Minister Wiersma: ,,Iedereen moet op school goed leren lezen, schrijven, rekenen en leren hoe we in Nederland met elkaar omgaan. Maar je ontwikkeling gaat over veel meer dan dat: een groot deel daarvan gebeurt buiten de school, in je omgeving daaromheen. Je ontdekt bijvoorbeeld dat je goed kunt programmeren als je met vrienden thuis aan computerprogramma’s sleutelt. Door in een team te sporten, leer je beter samen te werken. We moeten zorgen dat elk kind optimaal kansen kan pakken, ongeacht waar je woont, het inkomen van je ouders of de omstandigheden waarin je opgroeit. Daarom gaan we komende jaren aan de slag met het verrijken van de school en omgeving voor leerlingen in het primair- en voortgezet onderwijs, zodat uiteindelijk alle leerlingen eerlijke kansen krijgen.’’
Voorlopers en starters
Binnen het programma werken scholen, gemeenten, kinderopvangorganisaties, sportclubs en andere lokale partijen samen om de kansen voor kinderen te vergroten. Wat je naast school leert, is immers ook belangrijk voor hoe je óp school uit de verf komt en bijvoorbeeld voor de baan die je later krijgt. Het programma School & Omgeving wordt komend schooljaar uitgerold in de 130 gebieden waar dat het hardste nodig is. Met 45 regio’s hiervan die zo’n aanpak al hebben, wordt gekeken wat het beste werkt en zo een methode ontwikkeld waarmee op termijn veel meer leerlingen kunnen worden geholpen. Wiersma bezocht vandaag enkele van deze voorlopers in Rotterdam en Dordrecht en opende met hen het nieuwe schooljaar, onder meer met een speech.

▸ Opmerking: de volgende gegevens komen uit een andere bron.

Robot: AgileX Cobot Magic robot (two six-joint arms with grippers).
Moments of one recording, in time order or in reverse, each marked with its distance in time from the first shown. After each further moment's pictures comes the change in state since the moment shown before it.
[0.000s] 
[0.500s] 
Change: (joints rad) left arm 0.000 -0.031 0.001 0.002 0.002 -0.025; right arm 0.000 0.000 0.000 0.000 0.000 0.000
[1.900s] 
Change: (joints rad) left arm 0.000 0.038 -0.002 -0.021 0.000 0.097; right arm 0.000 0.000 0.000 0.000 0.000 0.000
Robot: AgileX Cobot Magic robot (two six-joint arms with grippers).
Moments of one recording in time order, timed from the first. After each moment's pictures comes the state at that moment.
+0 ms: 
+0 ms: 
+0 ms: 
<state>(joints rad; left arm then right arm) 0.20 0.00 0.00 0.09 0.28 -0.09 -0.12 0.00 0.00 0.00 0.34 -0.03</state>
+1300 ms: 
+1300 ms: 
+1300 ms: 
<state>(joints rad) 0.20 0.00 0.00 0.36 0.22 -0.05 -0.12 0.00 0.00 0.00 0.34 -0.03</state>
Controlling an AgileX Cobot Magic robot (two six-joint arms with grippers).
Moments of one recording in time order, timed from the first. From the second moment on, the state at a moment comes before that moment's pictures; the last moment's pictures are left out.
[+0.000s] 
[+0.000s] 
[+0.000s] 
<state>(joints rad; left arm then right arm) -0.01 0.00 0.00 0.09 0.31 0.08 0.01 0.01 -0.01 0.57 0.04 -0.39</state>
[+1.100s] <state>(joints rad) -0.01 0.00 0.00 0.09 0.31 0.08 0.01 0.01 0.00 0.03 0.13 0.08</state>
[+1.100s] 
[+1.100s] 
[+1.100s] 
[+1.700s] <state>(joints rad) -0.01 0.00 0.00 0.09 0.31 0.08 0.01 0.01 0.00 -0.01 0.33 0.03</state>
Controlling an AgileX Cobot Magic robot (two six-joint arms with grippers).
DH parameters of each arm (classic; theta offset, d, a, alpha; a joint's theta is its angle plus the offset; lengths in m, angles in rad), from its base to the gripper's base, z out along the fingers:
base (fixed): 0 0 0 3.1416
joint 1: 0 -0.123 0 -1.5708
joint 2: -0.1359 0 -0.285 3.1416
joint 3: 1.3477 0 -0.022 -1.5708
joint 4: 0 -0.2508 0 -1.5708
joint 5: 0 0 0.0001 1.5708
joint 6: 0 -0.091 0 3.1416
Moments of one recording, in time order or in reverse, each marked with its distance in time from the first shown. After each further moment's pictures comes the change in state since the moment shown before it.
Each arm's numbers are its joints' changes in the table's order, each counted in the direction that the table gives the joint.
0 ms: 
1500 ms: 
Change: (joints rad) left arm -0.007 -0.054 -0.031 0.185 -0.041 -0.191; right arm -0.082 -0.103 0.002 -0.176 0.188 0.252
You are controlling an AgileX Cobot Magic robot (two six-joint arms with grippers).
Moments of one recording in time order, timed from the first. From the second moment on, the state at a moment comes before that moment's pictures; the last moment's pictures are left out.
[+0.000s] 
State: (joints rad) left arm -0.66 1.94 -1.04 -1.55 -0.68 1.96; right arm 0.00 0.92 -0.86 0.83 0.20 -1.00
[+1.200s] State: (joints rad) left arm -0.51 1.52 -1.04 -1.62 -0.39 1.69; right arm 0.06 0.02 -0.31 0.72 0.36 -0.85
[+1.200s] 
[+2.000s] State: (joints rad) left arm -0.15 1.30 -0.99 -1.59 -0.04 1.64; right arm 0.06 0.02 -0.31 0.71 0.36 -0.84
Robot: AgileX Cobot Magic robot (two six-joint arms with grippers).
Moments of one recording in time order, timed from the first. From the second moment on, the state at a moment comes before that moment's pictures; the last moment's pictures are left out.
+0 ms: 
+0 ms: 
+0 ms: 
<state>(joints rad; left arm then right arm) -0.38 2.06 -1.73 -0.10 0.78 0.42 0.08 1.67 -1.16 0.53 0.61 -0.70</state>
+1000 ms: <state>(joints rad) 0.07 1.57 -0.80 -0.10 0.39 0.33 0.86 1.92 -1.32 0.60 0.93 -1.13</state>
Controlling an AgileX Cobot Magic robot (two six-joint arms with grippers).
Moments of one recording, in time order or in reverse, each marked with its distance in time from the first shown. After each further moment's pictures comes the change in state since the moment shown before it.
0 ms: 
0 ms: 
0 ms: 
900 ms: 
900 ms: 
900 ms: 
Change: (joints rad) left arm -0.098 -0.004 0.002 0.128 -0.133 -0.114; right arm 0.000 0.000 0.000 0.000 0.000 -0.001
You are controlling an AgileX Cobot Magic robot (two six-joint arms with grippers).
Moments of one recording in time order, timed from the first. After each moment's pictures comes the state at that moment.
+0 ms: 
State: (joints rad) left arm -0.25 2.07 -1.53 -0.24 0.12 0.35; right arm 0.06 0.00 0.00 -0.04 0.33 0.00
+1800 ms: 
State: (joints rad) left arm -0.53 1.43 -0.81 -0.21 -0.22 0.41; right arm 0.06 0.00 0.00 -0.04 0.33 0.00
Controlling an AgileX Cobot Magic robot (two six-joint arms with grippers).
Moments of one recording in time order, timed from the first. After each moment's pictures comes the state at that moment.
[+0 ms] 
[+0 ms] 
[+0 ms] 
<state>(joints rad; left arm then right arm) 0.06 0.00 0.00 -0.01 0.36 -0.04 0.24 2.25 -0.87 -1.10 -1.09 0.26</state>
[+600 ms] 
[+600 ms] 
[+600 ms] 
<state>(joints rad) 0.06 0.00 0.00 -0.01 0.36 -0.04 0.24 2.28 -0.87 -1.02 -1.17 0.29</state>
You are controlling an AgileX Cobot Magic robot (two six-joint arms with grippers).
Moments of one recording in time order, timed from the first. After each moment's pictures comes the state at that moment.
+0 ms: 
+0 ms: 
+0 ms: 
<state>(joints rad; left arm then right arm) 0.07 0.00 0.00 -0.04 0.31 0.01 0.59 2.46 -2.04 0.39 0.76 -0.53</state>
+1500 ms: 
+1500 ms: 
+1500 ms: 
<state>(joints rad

Lokale coalities en lokale keuzes
Hoe je de kansen van kinderen kunt vergroten, kan per regio verschillen. Afhankelijk van de achtergrond van de kinderen, hebben zij immers andere behoeftes. Daarom kiezen lokale coalities van scholen, gemeenten en andere organisaties zelf wat ze aan extra activiteiten bieden. Het kabinet trekt voor kansengelijkheid de komende jaren in totaal 1 miljard euro uit. Specifiek voor School & Omgeving is dit jaar 34 miljoen euro beschikbaar.
Veilige omgeving
De activiteiten vinden op of rond de school plaats omdat dit voor leerlingen een veilige plek is waar ze toch al zijn. Dat maakt het voor hen heel laagdrempelig om mee te doen. Maar de school hoeft het natuurlijk niet alleen te doen. De lokale coalities voeren samen met de school het programma uit. Dat betekent dan ook dat het programma niet zomaar meer werk betekent voor leraren en ander onderwijspersoneel.
Brede aanpak
Met het programma School & Omgeving geeft minister Wiersma invulling aan afspraken in het coalitieakkoord. Het programma past bij een pakket aan maatregelen die hij eerder dit jaar nam om leerlingen eerlijke kansen te bieden. Zo wil hij er met zijn masterplan basisvaardigheden voor zorgen dat zij beter leren lezen, schrijven en rekenen en kunnen meedoen in de maatschappij. Met het Onderwijsakkoord wordt de loonkloof tussen primair en voortgezet onderwijs gedicht en geïnvesteerd in voldoende en goed opgeleide leraren. Binnen het Nationaal Programma Onderwijs, bijvoorbeeld, is extra aandacht voor leerlingen met veel leervertragingen. Dit programma werd in februari met twee jaar verlengd. Voor de zomer kwam Wiersma met een extra aanpak om het aantal thuiszitters te verminderen.